Question. Does the service stay responsive under overload? What is the cost (rejected requests, false positives)?
Solutions¶
Solution 1¶
GOGC=50 produces roughly double the cycles of default GOGC=100. GOGC=200 produces roughly half. The trigger is live × (1 + GOGC/100); smaller percentages mean tighter triggers and more frequent GC.
Solution 2¶
They behave identically once both are applied. Operational difference: env var works without code change and applies from the moment the runtime starts (catching very early allocations). The runtime call requires modifying source and applies only after the call executes.
Solution 3¶
Each gctrace line shows the goal. For GOGC=100, the goal should be roughly live × 2. Compare the third number in a->b->c MB to the goal — the ratio is the live-to-goal factor.
Solution 4¶
HeapAlloc will be around 100 MiB. NumGC is 0 because GC is disabled. The allocator just keeps mapping more memory from the OS.
Solution 5¶
HeapAlloc after runtime.GC() is the live working set, not zero. The program's globals, stacks, and the MemStats struct itself still occupy memory.
Solution 6¶
GOGC=500 or GOGC=1000 usually wins for this CPU-bound loop. Each Record is small but allocations add up; less frequent GC means more useful CPU. The trade-off: peak heap is larger.
Solution 7¶
Sys should stay close to 1200 MiB. GCCPUFraction rises modestly as the soft limit starts pulling collections forward.
Solution 8¶
A sync.Pool of *bytes.Buffer (reset on Get, returned on Put) reduces cycles substantially. Cost: pool bookkeeping and slightly more peak memory (pooled buffers across cycles).
var bufPool = sync.Pool{New: func() any { return new(bytes.Buffer) }}
func work() {
buf := bufPool.Get().(*bytes.Buffer)
buf.Reset()
defer bufPool.Put(buf)
for i := 0; i < 1000; i++ {
buf.WriteByte(byte(i))
}
_ = buf.String()
}
Solution 9¶
newPoint escapes because the function returns a pointer to a stack-allocated value, which forces it to the heap. makePoint returns a value, so the compiler can store the result in the caller's frame.
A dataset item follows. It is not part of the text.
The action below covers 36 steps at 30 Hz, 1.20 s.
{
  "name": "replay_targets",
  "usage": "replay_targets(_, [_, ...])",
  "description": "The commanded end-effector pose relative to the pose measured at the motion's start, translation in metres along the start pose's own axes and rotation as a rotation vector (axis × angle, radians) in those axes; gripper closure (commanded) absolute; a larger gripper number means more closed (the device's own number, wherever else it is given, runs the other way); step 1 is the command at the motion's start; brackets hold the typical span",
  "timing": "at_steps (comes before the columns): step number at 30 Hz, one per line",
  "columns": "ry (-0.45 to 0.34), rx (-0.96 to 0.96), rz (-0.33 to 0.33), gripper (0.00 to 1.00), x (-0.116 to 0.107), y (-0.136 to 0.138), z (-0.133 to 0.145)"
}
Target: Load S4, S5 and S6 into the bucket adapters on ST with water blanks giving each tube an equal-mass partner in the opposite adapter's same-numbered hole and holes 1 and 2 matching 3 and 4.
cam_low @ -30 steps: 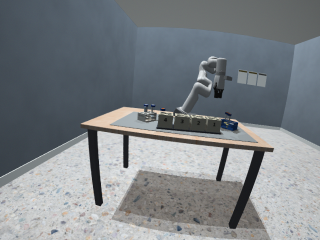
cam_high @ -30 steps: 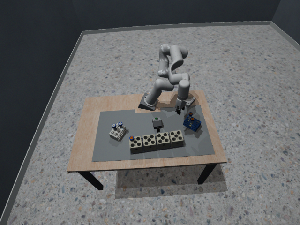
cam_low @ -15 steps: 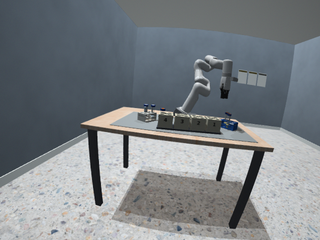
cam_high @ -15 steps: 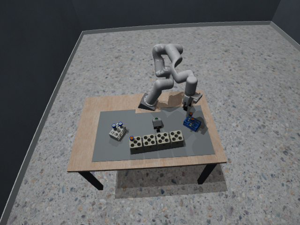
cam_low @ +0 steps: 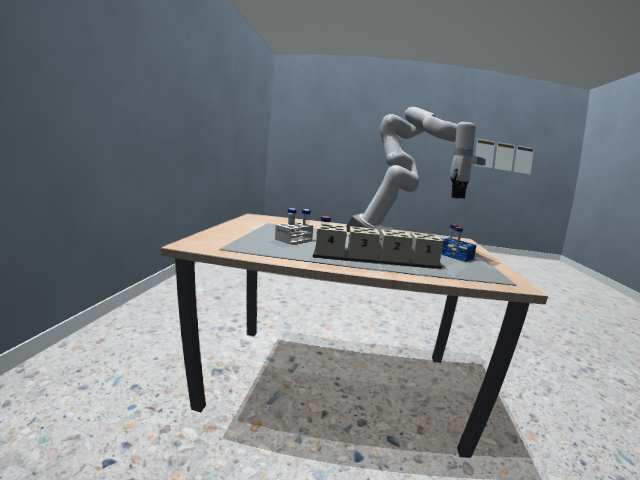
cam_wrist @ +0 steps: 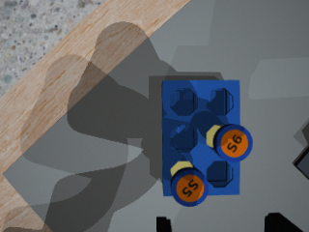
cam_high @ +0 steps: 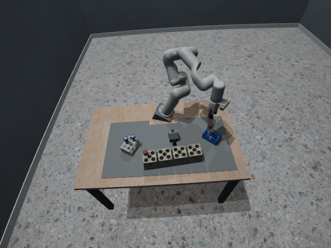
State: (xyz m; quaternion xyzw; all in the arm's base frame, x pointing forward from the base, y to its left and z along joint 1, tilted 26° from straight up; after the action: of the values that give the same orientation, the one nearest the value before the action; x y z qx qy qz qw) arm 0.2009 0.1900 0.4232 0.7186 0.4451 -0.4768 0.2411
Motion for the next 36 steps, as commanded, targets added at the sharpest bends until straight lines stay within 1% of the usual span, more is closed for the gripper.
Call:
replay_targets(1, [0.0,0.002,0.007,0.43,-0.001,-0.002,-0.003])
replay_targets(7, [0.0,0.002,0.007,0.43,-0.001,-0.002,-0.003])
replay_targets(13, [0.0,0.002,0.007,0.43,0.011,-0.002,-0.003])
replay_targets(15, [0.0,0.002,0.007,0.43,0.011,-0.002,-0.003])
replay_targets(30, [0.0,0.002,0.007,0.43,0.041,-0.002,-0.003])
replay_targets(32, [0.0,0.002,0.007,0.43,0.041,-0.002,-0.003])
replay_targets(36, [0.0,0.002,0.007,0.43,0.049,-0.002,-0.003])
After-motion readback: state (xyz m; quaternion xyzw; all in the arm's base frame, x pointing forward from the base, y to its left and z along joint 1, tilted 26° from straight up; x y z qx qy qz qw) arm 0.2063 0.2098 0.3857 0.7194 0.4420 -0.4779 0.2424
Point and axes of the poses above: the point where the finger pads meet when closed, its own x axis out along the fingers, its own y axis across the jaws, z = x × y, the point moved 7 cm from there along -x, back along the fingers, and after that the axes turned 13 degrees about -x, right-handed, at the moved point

Rewriting newPoint to return a Point value (not a pointer) keeps it on the stack.
Solution 10¶
live should approach goal then trigger a cycle that drops it. GC CPU rises roughly linearly with allocation rate at steady state.
Solution 11¶
Elapsed time grows non-linearly because GC is running constantly trying to free memory that is genuinely live. GCCPUFraction climbs toward 0.50 (the cap). Fix: raise GOMEMLIMIT, or reduce working set, or remove the unbounded keep.
Solution 12¶
GOGC=300 likely wins for throughput; latency depends on whether GC pauses dominate. Tail latency reveals occasional stalls that the average smooths over.
Solution 13¶
GOMEMLIMIT matching the desired peak (say, 1.5 GiB) with GOGC=100 lets the runtime keep memory in check without a fake allocation. Better because no real memory is wasted on the ballast; the runtime self-tunes.
Solution 14¶
GOMEMLIMIT plus a semaphore (golang.org/x/sync/semaphore or a buffered channel) is the standard combination. The runtime contains memory; the semaphore contains concurrency. Removing the semaphore lets requests pile up; removing GOMEMLIMIT lets memory creep upward.
Solution 15¶
The middleware reads /cpu/classes/gc/total:cpu-seconds at two times, computes the delta, divides by elapsed CPU. If above 25%, sets an atomic flag for 1 second. Cost: false rejections during normal bursts; tune the threshold and the cooldown for your workload.